By bringing chess into the peer-to-peer realm, you can now play directly with your friends, without involving a third-party server, providing your data to another party and no longer need to have any latency while your data travels to a far away server. You can play games online just like you would in-person – with a direct connection.
In this interview we talk with the P2P Chess team to discuss their inspiration for their app, how it is different from other chess games on the market and their experience developing with Pear Runtime.
Introduce yourself and tell us about your app
We built a P2P chess application. To do this we basically tried to mimic the functionalities of popular chess games like chess.com. But by taking advantage of Pear Runtime, we made it completely decentralized. By building it this way, it won’t ever require a central server and there will be no central authority.
So people can play it as they wish.
What problem does the app solve?
So the thing is, right now, there are mostly two kinds of chess applications in the market. One is completely centralized (such as chess.com) where you can connect online and play with friends. The other one is that you can play offline – so you don’t need to connect to anything, you just can play with a friend.
We are envisioning a third alternative—a totally decentralized application.
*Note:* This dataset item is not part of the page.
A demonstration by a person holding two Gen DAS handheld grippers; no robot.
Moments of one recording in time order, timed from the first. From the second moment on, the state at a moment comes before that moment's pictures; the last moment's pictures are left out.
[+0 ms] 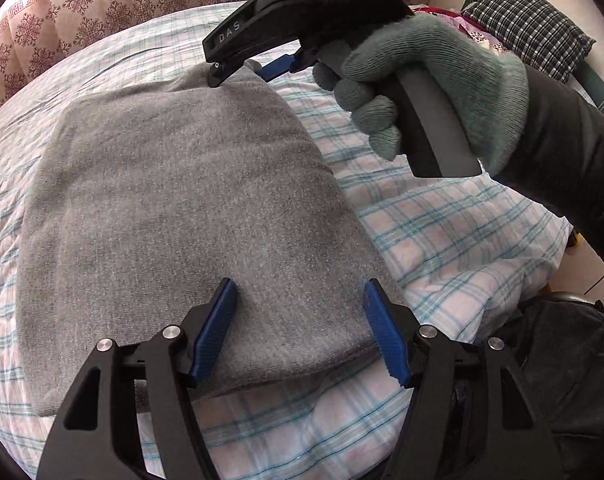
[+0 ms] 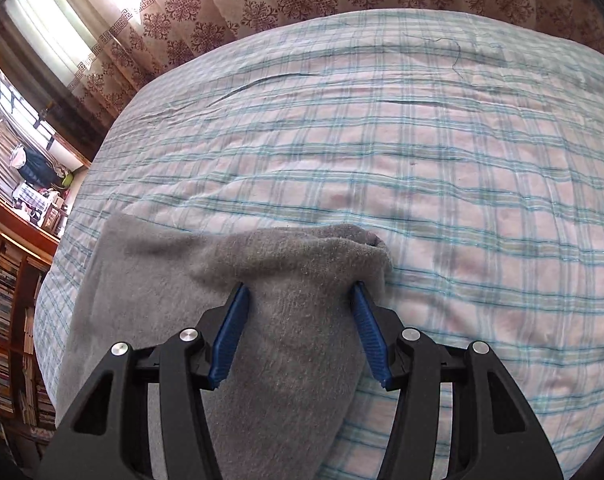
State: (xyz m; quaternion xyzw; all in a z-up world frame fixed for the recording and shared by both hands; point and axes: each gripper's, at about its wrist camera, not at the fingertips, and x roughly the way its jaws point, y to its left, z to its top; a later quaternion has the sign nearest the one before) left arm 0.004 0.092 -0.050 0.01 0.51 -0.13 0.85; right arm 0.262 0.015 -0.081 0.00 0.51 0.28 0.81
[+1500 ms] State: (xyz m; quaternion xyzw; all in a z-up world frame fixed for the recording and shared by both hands) left arm -0.019 0.171 -0.055 -0.04 0.50 -0.06 0.86; right arm 0.181 0.010 -0.068 -0.06 0.48 0.29 0.83
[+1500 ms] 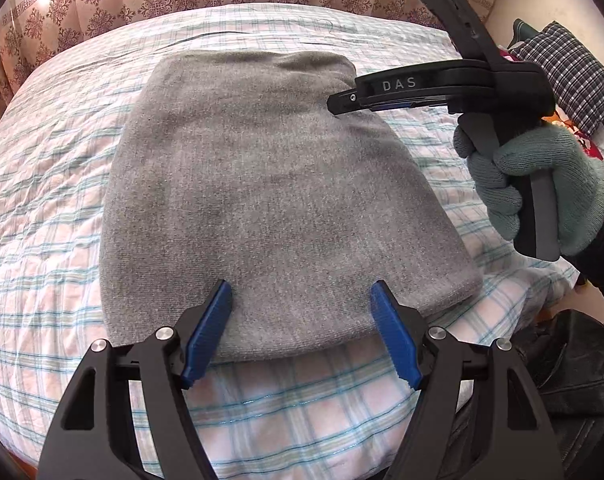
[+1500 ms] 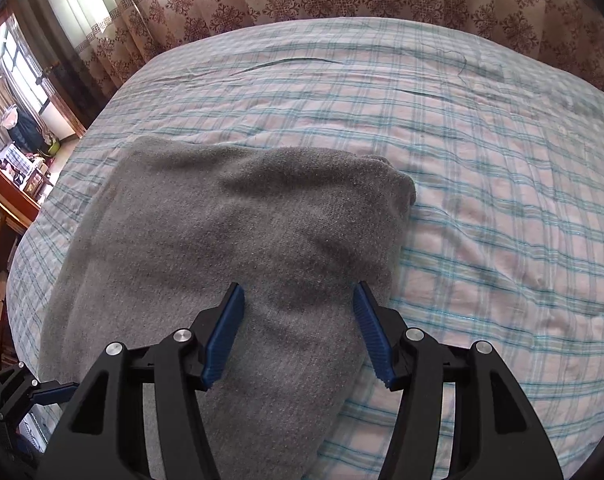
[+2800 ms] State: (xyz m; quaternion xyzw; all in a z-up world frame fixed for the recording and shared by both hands) left arm -0.022 0.178 -0.032 -0.06 0.48 -0.03 0.88; right arm 0.097 -0.041 -0.080 -0.02 0.51 0.32 0.80
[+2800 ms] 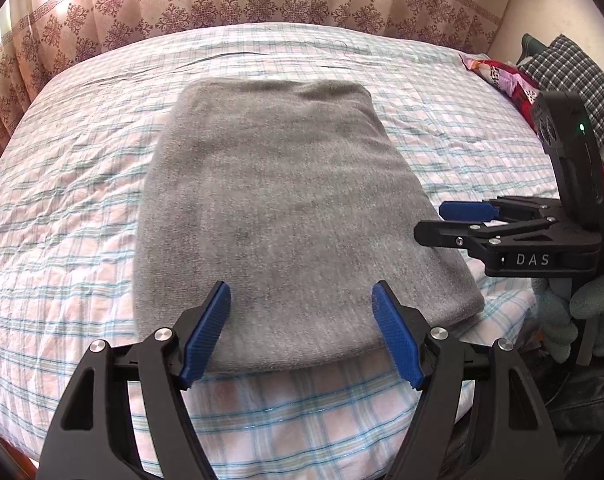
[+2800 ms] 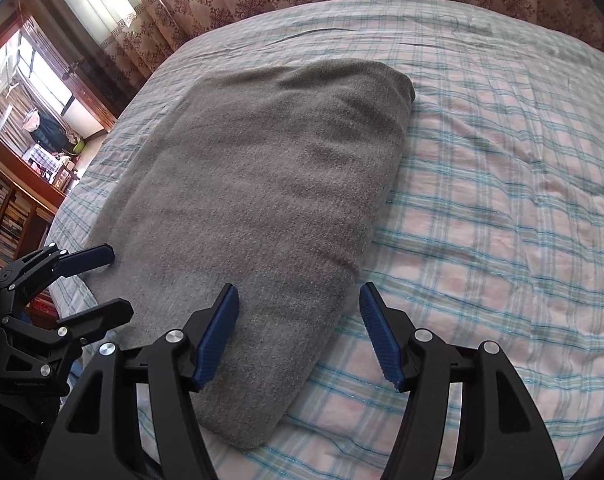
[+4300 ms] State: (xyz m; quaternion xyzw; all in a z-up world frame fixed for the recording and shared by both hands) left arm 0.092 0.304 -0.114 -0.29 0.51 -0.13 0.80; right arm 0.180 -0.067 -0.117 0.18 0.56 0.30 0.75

Technically a chess game played in real life face to face, is decentralized. And you can take this same principle to play chess online – with anyone, anywhere in the world. We envisioned it to be a kind of a successor or maybe even a better version of applications like chess.com, where professional games are held.
How was your experience with Pear Runtime?
Because Pear Runtime is based on Node.js, the experience was quite seamless. We were able to integrate it with html and React and it worked quite well.
How do you see the future of Decentralization
The whole model behind Pear Runtime and decentralized applications is that it doesn’t require a central server. So, wherever there is a possibility of a central authority abusing its power, such as restricting the flow of information or some kind of censorship, this can be avoided if we use Pear Runtime.
Our vision for P2P chess is that all players from all countries – even those with communications restrictions – can join together and play chess, and having a decentralized app makes this possible.